» Your instructions:
Locate the word "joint" in the material, then show every line that holds it.
___ Material for this task
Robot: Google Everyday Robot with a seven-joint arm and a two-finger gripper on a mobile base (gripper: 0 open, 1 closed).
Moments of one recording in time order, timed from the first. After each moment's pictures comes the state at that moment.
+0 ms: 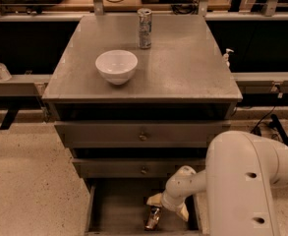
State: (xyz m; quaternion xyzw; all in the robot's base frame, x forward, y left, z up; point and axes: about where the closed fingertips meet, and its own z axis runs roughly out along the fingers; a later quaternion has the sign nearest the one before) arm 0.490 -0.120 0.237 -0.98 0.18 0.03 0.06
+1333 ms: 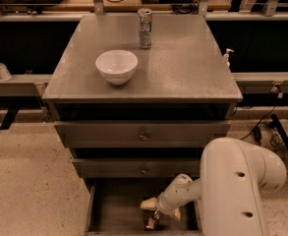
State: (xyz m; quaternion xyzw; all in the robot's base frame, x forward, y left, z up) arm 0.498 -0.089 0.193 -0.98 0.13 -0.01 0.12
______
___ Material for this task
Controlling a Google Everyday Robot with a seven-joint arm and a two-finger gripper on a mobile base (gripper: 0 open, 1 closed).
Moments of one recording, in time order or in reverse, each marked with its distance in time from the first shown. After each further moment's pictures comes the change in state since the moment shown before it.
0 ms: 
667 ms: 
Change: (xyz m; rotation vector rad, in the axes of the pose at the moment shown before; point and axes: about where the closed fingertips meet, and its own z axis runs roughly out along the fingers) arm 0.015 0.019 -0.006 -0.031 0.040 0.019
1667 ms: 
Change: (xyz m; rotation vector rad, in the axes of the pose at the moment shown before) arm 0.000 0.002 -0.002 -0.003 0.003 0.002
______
» Reply:
Robot: Google Everyday Robot with a seven-joint arm and a two-finger gripper on a mobile base (gripper: 0 open, 1 closed).
Controlling a Google Everyday Robot with a seven-joint arm and a two-finger gripper on a mobile base (gripper: 0 open, 1 closed).

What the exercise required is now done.